Increase of office space will increase transport congestion. Build outside in surrounding towns

By John Clarke

This area is going to be fantastic! So much going on in this area finally and this scheme looks great. I’m happy with the design and height, contrary to what other people are saying. I can’t wait for this to be built! Manchester is the best city in UK! Keep building!

By local resident

@Roberta “ Isn’t part of Stocktons Whitworths first premises?”

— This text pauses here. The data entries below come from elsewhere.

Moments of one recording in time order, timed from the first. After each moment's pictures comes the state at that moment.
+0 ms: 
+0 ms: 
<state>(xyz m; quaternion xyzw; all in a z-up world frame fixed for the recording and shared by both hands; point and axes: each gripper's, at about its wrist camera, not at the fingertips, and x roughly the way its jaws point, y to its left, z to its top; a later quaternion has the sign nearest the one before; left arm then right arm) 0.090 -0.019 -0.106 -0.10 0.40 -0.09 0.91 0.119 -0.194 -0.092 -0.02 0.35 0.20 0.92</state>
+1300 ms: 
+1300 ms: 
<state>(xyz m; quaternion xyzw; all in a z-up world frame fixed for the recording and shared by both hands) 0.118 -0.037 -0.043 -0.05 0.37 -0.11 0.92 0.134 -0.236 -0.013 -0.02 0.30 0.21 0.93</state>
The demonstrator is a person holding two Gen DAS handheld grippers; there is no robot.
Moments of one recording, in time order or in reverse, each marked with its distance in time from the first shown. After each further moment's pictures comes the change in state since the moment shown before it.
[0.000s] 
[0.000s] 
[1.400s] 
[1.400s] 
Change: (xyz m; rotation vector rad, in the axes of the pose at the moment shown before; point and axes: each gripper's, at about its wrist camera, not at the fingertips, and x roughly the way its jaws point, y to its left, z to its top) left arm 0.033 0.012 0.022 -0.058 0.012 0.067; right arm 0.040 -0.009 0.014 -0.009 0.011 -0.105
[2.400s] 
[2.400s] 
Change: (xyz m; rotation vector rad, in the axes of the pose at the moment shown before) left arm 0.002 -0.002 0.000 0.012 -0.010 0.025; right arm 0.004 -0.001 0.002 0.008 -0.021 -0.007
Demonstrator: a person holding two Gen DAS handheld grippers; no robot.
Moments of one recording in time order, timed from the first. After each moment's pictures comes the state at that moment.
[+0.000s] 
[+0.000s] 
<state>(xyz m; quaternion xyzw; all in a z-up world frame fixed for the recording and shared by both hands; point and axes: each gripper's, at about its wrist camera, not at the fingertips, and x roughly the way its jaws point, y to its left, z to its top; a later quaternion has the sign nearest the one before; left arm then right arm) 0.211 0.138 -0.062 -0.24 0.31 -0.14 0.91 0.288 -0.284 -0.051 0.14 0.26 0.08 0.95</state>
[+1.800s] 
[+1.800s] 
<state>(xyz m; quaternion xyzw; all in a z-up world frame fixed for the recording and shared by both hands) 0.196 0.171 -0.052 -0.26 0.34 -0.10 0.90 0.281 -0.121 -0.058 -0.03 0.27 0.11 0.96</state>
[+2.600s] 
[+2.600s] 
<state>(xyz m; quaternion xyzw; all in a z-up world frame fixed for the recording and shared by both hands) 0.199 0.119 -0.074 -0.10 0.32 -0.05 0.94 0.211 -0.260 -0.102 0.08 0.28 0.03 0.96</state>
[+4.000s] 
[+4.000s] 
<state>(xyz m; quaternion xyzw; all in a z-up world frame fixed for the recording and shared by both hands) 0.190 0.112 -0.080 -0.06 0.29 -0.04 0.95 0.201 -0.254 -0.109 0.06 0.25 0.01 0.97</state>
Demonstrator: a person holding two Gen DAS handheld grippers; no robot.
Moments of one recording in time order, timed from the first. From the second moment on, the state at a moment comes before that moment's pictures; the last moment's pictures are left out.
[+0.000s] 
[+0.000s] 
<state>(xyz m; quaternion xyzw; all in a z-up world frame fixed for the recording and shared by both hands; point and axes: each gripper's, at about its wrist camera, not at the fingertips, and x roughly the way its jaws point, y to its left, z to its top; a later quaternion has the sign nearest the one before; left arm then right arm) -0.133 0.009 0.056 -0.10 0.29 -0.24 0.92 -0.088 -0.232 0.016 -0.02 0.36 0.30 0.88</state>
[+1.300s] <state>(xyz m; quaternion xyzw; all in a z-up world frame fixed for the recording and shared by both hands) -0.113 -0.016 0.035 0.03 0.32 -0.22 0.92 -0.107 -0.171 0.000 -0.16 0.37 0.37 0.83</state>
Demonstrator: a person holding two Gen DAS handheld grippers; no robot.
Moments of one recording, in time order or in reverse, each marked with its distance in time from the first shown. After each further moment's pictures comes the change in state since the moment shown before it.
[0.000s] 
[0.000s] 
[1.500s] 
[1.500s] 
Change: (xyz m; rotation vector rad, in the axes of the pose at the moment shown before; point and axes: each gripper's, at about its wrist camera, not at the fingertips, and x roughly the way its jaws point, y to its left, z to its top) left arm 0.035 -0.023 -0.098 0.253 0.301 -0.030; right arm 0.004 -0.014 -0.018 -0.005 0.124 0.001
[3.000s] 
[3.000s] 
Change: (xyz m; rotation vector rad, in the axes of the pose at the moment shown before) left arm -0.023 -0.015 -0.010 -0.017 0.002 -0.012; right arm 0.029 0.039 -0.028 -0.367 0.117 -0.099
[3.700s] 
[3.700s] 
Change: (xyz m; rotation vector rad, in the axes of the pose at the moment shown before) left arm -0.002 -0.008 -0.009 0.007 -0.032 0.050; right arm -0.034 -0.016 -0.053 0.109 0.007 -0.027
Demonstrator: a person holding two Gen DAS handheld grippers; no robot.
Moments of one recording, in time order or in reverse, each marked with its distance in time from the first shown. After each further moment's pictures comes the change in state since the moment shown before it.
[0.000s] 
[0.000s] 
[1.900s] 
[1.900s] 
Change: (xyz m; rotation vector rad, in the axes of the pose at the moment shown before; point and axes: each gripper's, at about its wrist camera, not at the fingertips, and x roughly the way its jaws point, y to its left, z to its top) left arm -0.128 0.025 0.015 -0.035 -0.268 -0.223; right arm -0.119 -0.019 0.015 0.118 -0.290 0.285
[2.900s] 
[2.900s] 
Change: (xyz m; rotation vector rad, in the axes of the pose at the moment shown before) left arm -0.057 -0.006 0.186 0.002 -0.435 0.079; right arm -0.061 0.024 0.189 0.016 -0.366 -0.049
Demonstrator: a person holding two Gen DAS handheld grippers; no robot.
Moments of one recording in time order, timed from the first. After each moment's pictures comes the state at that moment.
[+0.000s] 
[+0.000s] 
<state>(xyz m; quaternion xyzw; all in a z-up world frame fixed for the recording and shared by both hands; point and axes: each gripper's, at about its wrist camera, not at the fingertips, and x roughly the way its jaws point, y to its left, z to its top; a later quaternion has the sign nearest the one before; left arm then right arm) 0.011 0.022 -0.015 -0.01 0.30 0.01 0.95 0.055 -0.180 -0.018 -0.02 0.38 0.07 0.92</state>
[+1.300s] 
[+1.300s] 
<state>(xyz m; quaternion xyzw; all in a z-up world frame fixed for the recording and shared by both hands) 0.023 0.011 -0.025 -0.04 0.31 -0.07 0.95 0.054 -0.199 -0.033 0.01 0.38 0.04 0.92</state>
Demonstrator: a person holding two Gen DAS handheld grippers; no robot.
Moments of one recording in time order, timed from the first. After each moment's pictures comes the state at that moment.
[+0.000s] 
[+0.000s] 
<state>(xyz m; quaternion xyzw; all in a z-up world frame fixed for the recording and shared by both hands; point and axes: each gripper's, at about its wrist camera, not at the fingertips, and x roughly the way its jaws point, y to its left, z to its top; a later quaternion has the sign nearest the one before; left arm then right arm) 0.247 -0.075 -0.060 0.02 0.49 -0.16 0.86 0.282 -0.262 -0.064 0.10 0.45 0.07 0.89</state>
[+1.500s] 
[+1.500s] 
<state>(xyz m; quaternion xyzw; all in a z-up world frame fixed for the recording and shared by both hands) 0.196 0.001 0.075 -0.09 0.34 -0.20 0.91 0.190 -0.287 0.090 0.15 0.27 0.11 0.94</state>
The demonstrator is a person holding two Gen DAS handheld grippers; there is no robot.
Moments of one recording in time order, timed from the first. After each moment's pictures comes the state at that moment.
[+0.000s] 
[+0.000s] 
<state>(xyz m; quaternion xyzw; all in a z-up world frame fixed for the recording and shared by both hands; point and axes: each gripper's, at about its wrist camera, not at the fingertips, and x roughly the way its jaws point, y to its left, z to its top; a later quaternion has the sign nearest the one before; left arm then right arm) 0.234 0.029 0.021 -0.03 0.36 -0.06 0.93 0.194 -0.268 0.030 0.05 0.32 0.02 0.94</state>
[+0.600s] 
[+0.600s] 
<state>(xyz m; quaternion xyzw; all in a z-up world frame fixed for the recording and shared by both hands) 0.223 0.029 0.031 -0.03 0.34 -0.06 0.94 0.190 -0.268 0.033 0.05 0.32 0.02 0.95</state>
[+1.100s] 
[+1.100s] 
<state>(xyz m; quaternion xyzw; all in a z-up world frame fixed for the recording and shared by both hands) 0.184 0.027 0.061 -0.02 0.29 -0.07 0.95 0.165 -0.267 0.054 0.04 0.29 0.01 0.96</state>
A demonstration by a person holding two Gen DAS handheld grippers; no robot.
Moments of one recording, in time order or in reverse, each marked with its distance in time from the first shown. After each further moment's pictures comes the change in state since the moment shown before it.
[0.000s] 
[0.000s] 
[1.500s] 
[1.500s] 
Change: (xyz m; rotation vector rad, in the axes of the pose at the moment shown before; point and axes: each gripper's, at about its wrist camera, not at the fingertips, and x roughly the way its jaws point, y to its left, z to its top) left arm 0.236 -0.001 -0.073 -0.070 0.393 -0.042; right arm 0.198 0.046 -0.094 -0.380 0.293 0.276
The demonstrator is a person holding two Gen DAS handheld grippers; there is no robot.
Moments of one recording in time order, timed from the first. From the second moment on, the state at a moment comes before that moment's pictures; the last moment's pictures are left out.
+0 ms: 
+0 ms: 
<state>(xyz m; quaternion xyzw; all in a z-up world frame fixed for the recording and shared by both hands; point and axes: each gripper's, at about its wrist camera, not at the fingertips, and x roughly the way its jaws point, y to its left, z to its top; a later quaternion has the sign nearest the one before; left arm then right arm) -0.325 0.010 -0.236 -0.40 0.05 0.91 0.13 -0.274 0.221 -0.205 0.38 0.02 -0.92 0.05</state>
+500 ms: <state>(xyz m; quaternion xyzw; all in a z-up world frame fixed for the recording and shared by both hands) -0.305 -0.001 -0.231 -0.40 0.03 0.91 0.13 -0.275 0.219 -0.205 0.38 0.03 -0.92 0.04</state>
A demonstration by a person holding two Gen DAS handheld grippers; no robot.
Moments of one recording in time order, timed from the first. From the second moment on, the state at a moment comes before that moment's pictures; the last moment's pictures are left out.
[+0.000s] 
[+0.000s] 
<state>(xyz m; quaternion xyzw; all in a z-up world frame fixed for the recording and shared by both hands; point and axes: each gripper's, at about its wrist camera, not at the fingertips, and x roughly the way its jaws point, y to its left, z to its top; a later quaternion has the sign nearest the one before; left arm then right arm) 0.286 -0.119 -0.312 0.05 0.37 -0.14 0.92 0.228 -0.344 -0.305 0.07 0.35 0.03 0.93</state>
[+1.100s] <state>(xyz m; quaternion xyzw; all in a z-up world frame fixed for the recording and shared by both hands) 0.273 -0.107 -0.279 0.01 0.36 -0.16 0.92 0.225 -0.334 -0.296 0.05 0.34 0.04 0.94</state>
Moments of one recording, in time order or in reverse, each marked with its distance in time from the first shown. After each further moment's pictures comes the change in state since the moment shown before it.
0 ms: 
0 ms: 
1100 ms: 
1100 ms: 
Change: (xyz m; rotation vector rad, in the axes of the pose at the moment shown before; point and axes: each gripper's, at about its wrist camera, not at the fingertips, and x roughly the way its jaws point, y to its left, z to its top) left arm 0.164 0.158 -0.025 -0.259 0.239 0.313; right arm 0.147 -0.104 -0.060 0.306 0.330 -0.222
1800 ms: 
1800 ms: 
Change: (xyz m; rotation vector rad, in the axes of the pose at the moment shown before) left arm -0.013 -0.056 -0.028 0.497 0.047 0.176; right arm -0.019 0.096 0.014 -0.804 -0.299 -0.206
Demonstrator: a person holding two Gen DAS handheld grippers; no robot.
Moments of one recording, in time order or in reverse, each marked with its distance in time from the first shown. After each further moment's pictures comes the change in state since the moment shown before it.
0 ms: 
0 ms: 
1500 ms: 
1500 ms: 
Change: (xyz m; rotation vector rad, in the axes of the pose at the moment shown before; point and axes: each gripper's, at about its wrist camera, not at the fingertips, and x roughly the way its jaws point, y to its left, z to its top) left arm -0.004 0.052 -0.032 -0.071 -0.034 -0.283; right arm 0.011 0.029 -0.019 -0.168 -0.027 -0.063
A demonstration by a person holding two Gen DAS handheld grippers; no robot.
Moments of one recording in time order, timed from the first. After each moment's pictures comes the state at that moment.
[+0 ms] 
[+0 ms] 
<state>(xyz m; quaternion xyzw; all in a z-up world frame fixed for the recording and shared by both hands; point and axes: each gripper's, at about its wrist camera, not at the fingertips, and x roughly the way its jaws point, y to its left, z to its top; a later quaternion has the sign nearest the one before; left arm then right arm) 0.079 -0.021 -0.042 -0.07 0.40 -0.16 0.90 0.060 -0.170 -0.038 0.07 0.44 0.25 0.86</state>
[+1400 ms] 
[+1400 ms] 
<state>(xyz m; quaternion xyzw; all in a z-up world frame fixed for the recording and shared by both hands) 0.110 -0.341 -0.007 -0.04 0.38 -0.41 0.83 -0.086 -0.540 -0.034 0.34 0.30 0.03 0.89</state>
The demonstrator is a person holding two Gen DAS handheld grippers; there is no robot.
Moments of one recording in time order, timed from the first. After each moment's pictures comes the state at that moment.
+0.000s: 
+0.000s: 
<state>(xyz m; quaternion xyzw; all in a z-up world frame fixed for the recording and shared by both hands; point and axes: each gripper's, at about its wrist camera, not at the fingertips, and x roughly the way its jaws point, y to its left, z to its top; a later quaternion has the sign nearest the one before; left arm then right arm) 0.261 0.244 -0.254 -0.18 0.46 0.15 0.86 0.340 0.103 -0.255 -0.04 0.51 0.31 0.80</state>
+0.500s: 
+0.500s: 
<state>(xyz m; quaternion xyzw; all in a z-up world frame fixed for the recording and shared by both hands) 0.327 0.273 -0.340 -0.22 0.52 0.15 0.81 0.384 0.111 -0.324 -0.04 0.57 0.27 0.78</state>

Is that right? Fascinating if so, that’s a really valuable piece of history

By Anonymous

People have complained about Manchester towers being monolithic slabs for years, yet now when a new stacked design is being implemented people still find a reason to moan ! If the city wants to supply enough living space to meet the insane demand, developers need to build at this scale. I think this is bold and will stand out uniquely amongst the MCR skyline. Hats off too for the public realm integration.

By Anonymous

To the person who said no more skyscrapers and motre houses please. Are you being serious? You want houses in the city centre?
I’m glad you went in charge of New York or Paris. Those cities would just be full of boring houses

By Mini you

wow! brutal! get it built. I have always missed the 1970’s.

By Brutal is best

There’s more public realm in Manchester than ever before…why do people think it’s all gone?